Papaya King was founded and run for many years by the late Constantine "Gus" Poulos. The original Papaya King was opened in 1932 on the corner of 86th Street and Third Avenue on the Upper East Side of Manhattan. Although the restaurant originally only served drinks made from fresh tropical fruits, it soon expanded to serving hot dogs due to the influence of its neighborhood, which at the time was populated predominantly by German-American immigrants. It also served crispy curly fries, onion rings, fried pickles, fried Oreos, fried Twinkies, tater tots, knishes, cheese steaks and corn dogs.

Gus's son Peter started out managing the family's second store (with seating) at 87th Street and Third Avenue, before taking over the business from his father. In the 1930s, there was also a store in Upper Darby Township, Pennsylvania. During the 1970s, the Pouloses attempted to franchise the restaurant, and one franchise briefly opened in midtown. A company-owned store opened in the 1980s at 59th Street and Third Avenue and closed in the mid-1990s. In 2001, another company-owned store opened in Philadelphia, this time on the campus of the University of Pennsylvania at 40th and Locust Streets; it closed in 2004. In 2006, another attempted franchise opened briefly in the food court at Roosevelt Field Mall on Long Island, in Garden City, New York. The Poulos family sold the business in the early 2000s.

Papaya King opened a restaurant at 1645 Wilcox Avenue in Hollywood (Los Angeles) California in 2011, but it had closed by the beginning of 2013. In May 2013, Papaya King opened a concept store on St. Marks Place, a historical and cultural crossroads in New York City’s East Village neighborhood. The store featured a recessed patio area in front, widely referred to as "the stoop", where customers and locals gathered. The store featured many of the classic elements that characterize the 86th Street location, with additional experiences such as vintage arcade games, a projector screen, a sound system, and branded merchandise. This location closed in November 2017 when the building was sold to a real estate developer. During the summer of 2014, Papaya King opened its first food truck that is parked throughout Manhattan and Brooklyn.

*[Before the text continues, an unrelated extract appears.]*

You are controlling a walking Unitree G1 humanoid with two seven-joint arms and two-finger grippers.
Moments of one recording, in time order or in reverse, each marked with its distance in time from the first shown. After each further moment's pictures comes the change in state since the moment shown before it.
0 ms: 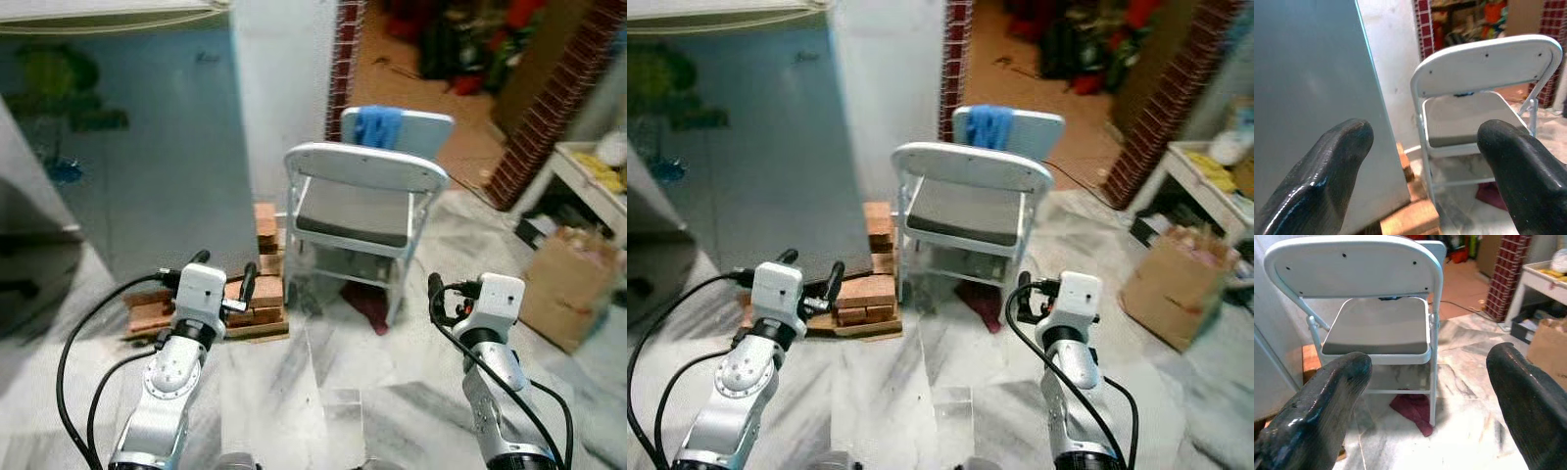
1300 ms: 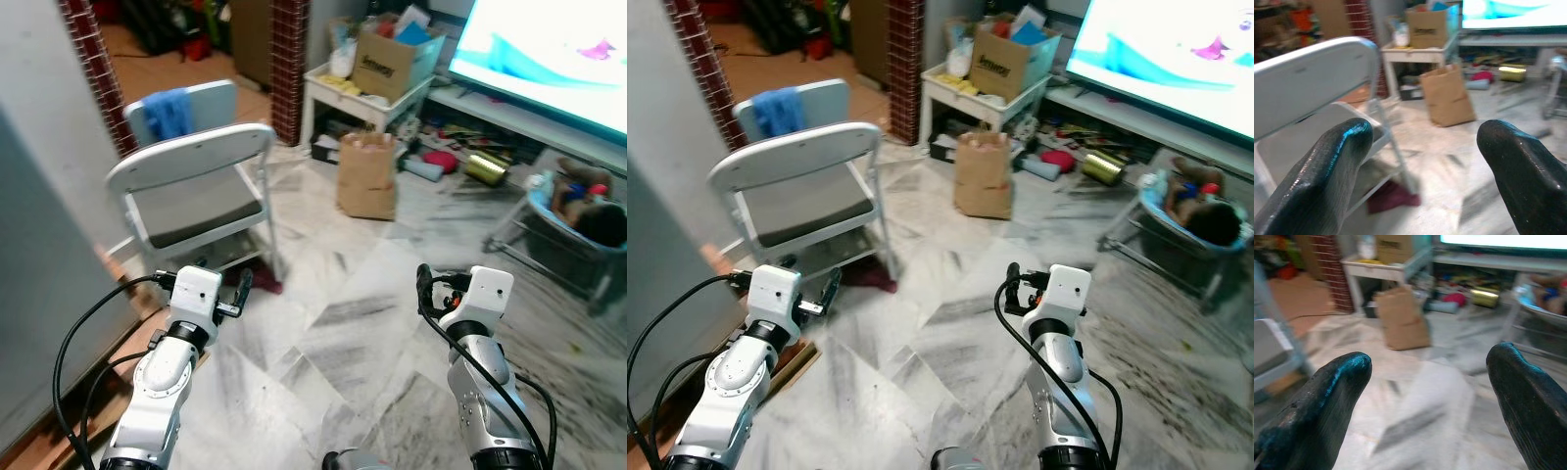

In May 2016, Papaya King expanded to Brooklyn and opened a third restaurant on the corner of Nevins Street and Flatbush Avenue in Downtown Brooklyn. This location mirrored the look of the original location on the Upper East Side. At some point during 2017-2018, this restaurant closed.

In 2016, Papaya King started franchising with two locations in Las Vegas. The first opened on November 14, 2016 across from the Hard Rock Hotel, and a second 24-hour location opened at the Hawaiian Marketplace in March 2017. The Las Vegas locations were much larger than the counter-service-only restaurants in New York, and had full liquor licenses and waiter service. It was reported in November 2017, however, that both locations had closed.

In 2022, it emerged that the original 86th and 3rd location was at risk of closure. The building had been purchased by Extell Development Company and rather than continue taking Papaya King's rent, Extell announced plans to demolish the one-story building and replace it with a high rise. In April 2023, it was announced that Papaya King would reopen in a larger space across the street from the original location, at 1535 Third Avenue, but in January it was announced that a dispute with the new landlord had caused the arrangement to be called off. Papaya King reopened on July 6, 2024, at 206 East 86th Street, half a block from its original location.